▸ Task to carry out:
Extract the lines up to and including the one that contains "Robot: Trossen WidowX", starting with the first line of the entries below, and omit the pictures.

▸ Given records:
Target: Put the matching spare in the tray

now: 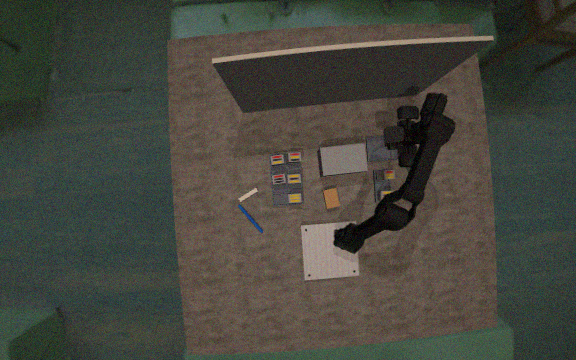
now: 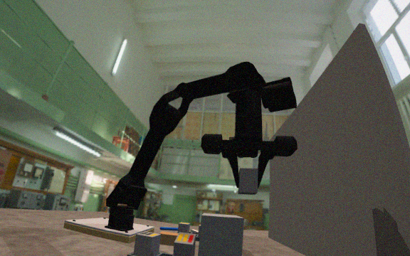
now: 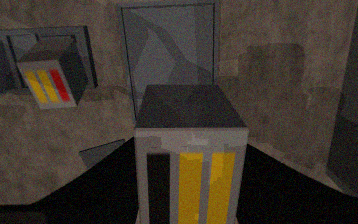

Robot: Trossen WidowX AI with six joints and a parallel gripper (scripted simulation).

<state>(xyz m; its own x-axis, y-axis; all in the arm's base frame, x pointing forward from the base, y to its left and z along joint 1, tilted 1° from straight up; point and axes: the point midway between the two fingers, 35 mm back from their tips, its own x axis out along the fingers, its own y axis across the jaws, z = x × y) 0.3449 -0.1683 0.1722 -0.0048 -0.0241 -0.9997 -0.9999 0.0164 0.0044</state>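
My gripper tip is 160 mm above the dark grey tray. Also, from my gripper tip: mounted unit 180 mm to the left, 110 mm below, 50 mm behind; then tall grey board 200 mm to the left, 180 mm ahead, 60 mm above; then dark hex key 160 mm below, 110 mm to the right, 90 mm behind.
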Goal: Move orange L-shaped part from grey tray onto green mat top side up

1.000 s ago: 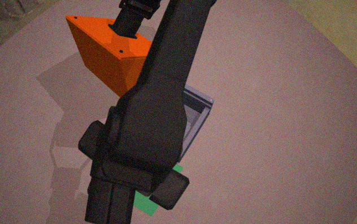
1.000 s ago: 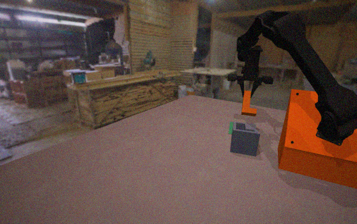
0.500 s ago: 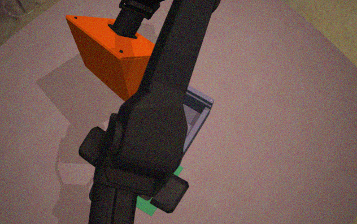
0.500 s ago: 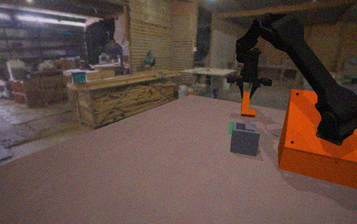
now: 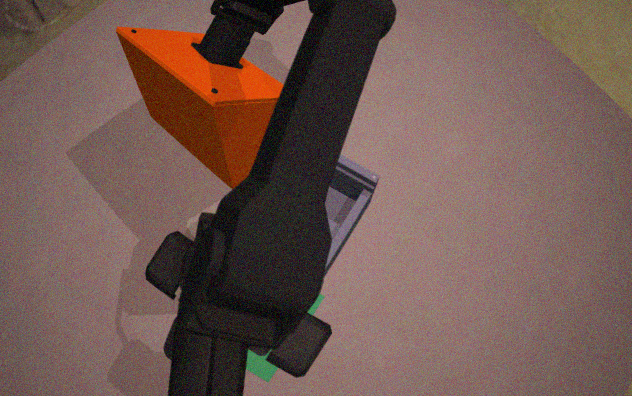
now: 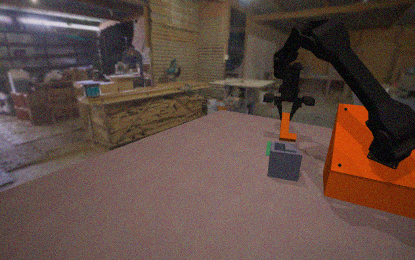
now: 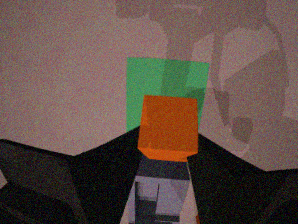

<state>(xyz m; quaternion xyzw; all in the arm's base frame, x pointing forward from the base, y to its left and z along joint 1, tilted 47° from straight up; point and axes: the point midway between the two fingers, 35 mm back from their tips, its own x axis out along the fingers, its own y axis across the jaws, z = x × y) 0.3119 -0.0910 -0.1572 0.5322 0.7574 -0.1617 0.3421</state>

▸ Answer to the problem:
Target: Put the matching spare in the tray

now: 
now: 
now: 

Robot: Trossen WidowX AI with six joints and a parallel gripper (scripted simulation).

The reply is now complete.